▶ _SUPPLIED RECORDS_:
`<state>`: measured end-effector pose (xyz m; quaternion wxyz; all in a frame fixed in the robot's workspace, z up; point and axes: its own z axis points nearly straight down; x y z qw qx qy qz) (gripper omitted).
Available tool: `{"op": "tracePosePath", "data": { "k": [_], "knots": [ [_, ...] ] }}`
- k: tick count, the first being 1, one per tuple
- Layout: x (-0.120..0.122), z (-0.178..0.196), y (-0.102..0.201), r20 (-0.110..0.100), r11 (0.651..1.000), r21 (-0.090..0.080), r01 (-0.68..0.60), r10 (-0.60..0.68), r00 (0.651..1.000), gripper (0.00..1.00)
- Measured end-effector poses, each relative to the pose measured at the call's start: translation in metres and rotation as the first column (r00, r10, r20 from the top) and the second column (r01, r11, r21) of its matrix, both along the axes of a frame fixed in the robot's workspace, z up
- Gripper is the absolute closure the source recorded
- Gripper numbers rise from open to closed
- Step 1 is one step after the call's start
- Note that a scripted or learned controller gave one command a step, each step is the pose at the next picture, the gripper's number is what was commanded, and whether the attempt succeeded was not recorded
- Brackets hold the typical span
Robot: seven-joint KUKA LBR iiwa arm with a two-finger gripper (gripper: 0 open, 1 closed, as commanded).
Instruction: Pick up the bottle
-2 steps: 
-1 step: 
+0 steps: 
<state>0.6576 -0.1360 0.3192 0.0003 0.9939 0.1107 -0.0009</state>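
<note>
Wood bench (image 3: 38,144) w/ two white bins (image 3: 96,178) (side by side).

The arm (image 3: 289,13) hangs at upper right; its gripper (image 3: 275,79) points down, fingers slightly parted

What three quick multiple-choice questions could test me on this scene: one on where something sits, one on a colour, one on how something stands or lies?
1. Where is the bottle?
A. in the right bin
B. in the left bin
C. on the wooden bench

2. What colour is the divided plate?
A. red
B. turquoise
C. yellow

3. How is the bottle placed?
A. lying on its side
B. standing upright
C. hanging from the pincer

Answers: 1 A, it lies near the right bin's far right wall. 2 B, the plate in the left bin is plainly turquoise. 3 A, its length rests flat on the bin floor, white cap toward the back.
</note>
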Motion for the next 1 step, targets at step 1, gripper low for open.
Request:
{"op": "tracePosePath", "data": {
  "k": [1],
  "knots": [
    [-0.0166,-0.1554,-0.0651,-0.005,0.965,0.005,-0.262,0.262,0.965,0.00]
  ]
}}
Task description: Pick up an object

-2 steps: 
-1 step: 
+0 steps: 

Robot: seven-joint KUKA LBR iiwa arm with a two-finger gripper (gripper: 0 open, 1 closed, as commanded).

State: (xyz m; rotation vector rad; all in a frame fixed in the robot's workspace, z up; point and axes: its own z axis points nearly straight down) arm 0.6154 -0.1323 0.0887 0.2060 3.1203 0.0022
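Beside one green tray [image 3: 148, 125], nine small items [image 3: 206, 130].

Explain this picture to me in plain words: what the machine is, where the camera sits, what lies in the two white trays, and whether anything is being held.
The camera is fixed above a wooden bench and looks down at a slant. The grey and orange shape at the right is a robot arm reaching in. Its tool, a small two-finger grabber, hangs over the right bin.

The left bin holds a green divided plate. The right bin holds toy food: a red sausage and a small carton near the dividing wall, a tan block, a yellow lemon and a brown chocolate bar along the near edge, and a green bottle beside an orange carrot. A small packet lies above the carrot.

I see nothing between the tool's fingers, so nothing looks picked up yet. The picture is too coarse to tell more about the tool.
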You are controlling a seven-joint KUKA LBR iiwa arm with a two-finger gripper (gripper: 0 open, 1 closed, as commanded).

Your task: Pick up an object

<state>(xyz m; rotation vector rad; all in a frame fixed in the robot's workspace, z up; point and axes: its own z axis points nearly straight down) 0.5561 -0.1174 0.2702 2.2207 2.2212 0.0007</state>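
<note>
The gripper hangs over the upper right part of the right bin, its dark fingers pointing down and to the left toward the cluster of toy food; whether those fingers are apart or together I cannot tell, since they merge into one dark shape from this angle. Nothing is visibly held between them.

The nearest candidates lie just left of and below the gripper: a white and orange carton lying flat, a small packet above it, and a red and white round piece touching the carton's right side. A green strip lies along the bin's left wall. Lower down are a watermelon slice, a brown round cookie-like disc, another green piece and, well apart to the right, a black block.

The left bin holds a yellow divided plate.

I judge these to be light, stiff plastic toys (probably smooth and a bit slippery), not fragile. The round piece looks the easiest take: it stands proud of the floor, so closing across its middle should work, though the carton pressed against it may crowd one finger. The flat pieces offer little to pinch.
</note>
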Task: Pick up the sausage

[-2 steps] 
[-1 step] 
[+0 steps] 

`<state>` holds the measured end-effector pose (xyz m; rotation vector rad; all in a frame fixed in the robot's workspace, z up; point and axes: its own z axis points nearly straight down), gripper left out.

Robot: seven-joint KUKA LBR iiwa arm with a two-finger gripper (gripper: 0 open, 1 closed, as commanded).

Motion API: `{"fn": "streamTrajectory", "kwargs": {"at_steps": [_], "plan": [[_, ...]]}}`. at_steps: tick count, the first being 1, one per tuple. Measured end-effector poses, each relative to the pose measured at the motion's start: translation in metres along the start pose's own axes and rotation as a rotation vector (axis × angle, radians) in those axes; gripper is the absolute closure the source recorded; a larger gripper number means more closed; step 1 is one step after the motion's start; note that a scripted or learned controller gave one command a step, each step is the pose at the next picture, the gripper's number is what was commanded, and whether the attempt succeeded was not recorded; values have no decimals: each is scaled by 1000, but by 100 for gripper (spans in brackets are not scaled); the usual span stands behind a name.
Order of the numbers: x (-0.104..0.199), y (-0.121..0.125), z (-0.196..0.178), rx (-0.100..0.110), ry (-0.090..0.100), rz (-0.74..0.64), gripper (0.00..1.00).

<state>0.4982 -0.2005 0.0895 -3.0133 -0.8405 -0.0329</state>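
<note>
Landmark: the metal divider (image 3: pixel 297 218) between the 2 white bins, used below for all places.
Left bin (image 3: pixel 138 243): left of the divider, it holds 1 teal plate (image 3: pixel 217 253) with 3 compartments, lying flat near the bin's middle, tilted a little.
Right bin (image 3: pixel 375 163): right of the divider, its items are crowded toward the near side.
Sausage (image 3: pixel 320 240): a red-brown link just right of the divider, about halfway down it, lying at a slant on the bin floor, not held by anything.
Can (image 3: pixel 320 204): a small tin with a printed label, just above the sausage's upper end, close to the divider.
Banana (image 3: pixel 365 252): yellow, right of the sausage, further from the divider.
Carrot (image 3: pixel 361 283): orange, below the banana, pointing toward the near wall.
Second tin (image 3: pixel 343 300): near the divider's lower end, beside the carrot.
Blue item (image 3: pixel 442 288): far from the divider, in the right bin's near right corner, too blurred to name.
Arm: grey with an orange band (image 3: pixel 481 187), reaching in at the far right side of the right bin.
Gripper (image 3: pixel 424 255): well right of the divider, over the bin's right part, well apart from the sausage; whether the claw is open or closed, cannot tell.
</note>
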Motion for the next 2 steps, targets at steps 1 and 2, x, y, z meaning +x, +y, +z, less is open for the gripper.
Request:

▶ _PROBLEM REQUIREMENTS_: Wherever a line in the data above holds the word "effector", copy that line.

▶ _WRITTEN RESPONSE_:
`<state>`: measured end-effector pose (xyz m; quaternion wxyz; all in a frame fixed in the robot's workspace, z up; point and axes: its own z axis points nearly straight down; x y z qw qx qy qz) (gripper omitted).
- Measured end-effector poses, each relative to the pose measured at the call's start: translation in metres and rotation as the first column (r00, r10, r20 from the top) and the second column (r01, r11, r21) of its matrix, both along the axes of a frame fixed in the robot's workspace, z up
`<state>` holds the measured end-effector pose (xyz m; rotation vector rad; all in a frame fixed in the robot's workspace, z up; point and axes: its own z axis points nearly straight down), gripper left out.
Motion API: `{"fn": "streamTrajectory", "kwargs": {"at_steps": [_], "plan": [[_, ...]]}}`. at_steps: tick count, the first being 1, one per tuple. Measured end-effector poses, each relative to the pose measured at the motion's start: translation in metres along the start pose's own axes and rotation as a rotation vector (axis × angle, radians) in those axes; gripper is the absolute closure the source recorded; a larger gripper number means more closed; step 1 is one step after the motion's start; note that a scripted or learned controller gave one command a step, each step is the pose at the next picture, the gripper's number is what was commanded, and whether the attempt succeeded was not recorded; values have no decimals: each is scaled by 1000, but by 100 for gripper (spans in brackets are not scaled); the usual span stands behind a name.

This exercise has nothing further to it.